Nothing in the data may be omitted; output it all verbatim.
:: Record excerpts
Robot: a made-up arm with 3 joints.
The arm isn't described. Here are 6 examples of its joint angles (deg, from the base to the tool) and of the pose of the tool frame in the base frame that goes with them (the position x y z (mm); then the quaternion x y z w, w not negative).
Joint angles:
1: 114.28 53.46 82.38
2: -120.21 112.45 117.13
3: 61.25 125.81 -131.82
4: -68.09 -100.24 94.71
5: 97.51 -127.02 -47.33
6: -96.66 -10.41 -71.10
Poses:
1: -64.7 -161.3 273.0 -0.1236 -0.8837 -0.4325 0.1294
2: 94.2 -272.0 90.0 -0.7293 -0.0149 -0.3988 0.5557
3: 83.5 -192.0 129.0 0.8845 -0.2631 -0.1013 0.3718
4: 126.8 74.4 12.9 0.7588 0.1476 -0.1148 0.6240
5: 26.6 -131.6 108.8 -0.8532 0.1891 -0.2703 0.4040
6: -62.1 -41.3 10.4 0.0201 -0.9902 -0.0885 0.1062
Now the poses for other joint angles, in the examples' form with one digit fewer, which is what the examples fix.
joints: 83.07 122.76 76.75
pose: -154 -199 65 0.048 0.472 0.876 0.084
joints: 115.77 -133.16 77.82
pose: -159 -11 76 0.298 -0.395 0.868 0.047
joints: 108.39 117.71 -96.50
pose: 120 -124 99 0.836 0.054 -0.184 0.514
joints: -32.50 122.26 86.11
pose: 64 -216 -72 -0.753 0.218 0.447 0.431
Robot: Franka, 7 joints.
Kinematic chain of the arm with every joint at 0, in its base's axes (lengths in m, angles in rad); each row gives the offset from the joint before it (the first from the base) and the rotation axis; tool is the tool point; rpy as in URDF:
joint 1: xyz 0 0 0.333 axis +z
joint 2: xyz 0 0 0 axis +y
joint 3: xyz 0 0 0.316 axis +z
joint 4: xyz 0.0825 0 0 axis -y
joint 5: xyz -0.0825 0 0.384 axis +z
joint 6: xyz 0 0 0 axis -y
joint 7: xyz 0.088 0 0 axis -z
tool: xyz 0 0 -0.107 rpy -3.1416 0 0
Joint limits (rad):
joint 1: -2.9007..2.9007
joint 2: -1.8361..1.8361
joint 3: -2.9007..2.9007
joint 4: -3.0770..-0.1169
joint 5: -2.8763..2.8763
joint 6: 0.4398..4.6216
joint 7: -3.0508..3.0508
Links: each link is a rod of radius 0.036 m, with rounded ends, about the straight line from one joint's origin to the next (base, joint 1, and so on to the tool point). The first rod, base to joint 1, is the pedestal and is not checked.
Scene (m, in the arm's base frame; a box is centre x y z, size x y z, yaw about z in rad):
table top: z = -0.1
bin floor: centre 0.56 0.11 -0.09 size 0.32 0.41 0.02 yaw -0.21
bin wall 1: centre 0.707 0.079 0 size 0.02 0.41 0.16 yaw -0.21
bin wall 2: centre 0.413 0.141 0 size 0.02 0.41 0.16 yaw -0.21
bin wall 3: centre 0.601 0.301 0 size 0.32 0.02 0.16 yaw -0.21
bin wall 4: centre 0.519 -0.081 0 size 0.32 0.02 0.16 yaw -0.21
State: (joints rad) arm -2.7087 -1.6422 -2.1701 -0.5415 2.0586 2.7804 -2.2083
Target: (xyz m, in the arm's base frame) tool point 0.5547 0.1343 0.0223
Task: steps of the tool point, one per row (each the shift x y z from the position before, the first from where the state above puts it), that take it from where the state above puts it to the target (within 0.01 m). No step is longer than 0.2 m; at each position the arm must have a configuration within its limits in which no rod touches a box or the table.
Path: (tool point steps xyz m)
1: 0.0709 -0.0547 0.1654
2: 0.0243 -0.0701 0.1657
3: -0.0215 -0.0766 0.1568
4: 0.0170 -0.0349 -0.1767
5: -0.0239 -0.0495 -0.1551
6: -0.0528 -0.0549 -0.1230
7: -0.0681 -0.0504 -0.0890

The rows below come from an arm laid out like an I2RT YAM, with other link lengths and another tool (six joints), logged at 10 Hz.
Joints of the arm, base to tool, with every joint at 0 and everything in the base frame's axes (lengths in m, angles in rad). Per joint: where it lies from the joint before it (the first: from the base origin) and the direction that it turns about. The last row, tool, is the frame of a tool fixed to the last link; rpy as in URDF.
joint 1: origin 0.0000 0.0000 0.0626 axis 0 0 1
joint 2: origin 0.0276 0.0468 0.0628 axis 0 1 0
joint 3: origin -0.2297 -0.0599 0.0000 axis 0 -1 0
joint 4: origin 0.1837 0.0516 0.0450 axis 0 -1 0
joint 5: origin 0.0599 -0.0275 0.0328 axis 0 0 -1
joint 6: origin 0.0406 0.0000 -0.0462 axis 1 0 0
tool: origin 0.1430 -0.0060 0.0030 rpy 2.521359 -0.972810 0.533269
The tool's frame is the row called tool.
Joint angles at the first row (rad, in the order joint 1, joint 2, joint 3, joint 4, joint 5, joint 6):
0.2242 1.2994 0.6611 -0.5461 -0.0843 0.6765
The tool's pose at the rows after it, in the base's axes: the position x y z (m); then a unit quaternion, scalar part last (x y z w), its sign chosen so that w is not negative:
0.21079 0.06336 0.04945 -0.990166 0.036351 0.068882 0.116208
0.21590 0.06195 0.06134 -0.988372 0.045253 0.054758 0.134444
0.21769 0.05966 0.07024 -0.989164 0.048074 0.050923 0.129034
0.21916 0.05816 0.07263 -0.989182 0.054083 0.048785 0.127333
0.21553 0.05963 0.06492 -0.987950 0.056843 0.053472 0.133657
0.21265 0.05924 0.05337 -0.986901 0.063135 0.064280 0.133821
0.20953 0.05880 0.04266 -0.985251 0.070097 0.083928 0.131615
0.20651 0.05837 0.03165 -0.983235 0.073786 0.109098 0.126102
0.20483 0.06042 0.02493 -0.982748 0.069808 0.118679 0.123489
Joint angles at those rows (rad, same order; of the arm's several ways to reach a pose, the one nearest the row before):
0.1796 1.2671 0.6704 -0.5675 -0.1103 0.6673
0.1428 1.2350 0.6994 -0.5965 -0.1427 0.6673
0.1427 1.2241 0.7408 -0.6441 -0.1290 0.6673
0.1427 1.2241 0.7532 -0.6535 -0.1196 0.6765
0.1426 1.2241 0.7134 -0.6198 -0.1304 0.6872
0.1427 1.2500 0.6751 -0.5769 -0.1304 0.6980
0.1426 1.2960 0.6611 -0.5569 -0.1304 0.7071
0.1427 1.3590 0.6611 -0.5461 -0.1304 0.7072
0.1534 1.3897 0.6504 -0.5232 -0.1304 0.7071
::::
- Output of the task:
Robot: a made-up arm with 3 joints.
The arm isn't described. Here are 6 examples of its joint angles (deg, from the base to the tool) and of the pose of the tool frame in the base frame that goes with them (the position x y z (mm); then the quaternion x y z w, w not negative).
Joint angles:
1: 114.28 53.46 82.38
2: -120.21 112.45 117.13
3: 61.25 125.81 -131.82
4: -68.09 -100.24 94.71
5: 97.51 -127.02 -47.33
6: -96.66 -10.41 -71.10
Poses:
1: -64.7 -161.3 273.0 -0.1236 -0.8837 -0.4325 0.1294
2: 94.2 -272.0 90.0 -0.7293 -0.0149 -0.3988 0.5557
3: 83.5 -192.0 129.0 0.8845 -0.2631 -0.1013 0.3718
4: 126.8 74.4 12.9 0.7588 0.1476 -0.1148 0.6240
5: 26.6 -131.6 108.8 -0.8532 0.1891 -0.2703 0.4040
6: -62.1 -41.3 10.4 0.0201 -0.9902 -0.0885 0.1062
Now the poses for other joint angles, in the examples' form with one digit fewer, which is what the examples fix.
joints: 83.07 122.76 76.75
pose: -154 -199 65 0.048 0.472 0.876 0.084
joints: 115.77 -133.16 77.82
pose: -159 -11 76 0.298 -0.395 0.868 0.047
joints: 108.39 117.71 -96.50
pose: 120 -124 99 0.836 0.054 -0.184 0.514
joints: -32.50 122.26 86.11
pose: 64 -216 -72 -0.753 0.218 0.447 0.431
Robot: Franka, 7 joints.
Kinematic chain of the arm with every joint at 0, in its base's axes (lengths in m, angles in rad); each row gives the offset from the joint before it (the first from the base) and the rotation axis; tool is the tool point; rpy as in URDF:
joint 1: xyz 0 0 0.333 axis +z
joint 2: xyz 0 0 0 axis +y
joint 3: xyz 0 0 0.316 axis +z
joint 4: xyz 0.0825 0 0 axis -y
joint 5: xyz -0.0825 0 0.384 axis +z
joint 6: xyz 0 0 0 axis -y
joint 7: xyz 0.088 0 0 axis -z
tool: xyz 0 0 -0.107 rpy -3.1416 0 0
Joint limits (rad):
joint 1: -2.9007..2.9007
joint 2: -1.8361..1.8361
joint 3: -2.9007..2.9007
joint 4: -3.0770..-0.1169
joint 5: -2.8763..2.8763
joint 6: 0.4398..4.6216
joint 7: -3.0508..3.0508
Links: each link is a rod of radius 0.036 m, with rounded ends, about the straight line from one joint's origin to the next (base, joint 1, and so on to the tool point). The first rod, base to joint 1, is the pedestal and is not checked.
Scene (m, in the arm's base frame; a box is centre x y z, size x y z, yaw about z in rad):
table top: z = -0.1
bin floor: centre 0.56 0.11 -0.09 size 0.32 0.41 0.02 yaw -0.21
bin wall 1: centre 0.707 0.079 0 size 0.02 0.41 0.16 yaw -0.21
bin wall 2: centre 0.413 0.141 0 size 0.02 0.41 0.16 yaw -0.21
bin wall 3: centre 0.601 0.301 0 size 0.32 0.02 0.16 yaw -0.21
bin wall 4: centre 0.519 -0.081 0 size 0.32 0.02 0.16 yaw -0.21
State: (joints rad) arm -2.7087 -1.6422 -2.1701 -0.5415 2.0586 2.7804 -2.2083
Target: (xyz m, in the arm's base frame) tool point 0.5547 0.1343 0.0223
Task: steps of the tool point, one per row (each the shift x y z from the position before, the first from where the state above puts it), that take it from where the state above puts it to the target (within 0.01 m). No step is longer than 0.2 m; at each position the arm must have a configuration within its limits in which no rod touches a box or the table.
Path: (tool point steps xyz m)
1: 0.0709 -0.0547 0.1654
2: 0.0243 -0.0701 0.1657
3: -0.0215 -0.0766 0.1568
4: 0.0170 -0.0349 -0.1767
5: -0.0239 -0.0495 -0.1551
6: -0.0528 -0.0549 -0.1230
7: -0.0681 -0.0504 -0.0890

The rows below come from an arm laid out like an I2RT YAM, with other link lengths and another tool (six joints), logged at 10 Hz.
Joints of the arm, base to tool, with every joint at 0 and everything in the base frame's axes (lengths in m, angles in rad). Per joint: where it lies from the joint before it (the first: from the base origin) and the direction that it turns about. The last row, tool, is the frame of a tool fixed to the last link; rpy as in URDF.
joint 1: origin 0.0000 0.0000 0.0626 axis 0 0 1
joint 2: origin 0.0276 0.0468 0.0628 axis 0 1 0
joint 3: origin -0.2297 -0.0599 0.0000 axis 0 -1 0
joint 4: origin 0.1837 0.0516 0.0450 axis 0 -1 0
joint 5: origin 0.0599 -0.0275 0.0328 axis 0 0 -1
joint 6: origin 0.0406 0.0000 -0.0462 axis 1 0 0
tool: origin 0.1430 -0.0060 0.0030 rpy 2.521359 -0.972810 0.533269
The tool's frame is the row called tool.
Joint angles at the first row (rad, in the order joint 1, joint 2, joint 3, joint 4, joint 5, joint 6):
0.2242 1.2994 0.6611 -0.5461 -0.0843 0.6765
The tool's pose at the rows after it, in the base's axes: the position x y z (m); then a unit quaternion, scalar part last (x y z w), its sign chosen so that w is not negative:
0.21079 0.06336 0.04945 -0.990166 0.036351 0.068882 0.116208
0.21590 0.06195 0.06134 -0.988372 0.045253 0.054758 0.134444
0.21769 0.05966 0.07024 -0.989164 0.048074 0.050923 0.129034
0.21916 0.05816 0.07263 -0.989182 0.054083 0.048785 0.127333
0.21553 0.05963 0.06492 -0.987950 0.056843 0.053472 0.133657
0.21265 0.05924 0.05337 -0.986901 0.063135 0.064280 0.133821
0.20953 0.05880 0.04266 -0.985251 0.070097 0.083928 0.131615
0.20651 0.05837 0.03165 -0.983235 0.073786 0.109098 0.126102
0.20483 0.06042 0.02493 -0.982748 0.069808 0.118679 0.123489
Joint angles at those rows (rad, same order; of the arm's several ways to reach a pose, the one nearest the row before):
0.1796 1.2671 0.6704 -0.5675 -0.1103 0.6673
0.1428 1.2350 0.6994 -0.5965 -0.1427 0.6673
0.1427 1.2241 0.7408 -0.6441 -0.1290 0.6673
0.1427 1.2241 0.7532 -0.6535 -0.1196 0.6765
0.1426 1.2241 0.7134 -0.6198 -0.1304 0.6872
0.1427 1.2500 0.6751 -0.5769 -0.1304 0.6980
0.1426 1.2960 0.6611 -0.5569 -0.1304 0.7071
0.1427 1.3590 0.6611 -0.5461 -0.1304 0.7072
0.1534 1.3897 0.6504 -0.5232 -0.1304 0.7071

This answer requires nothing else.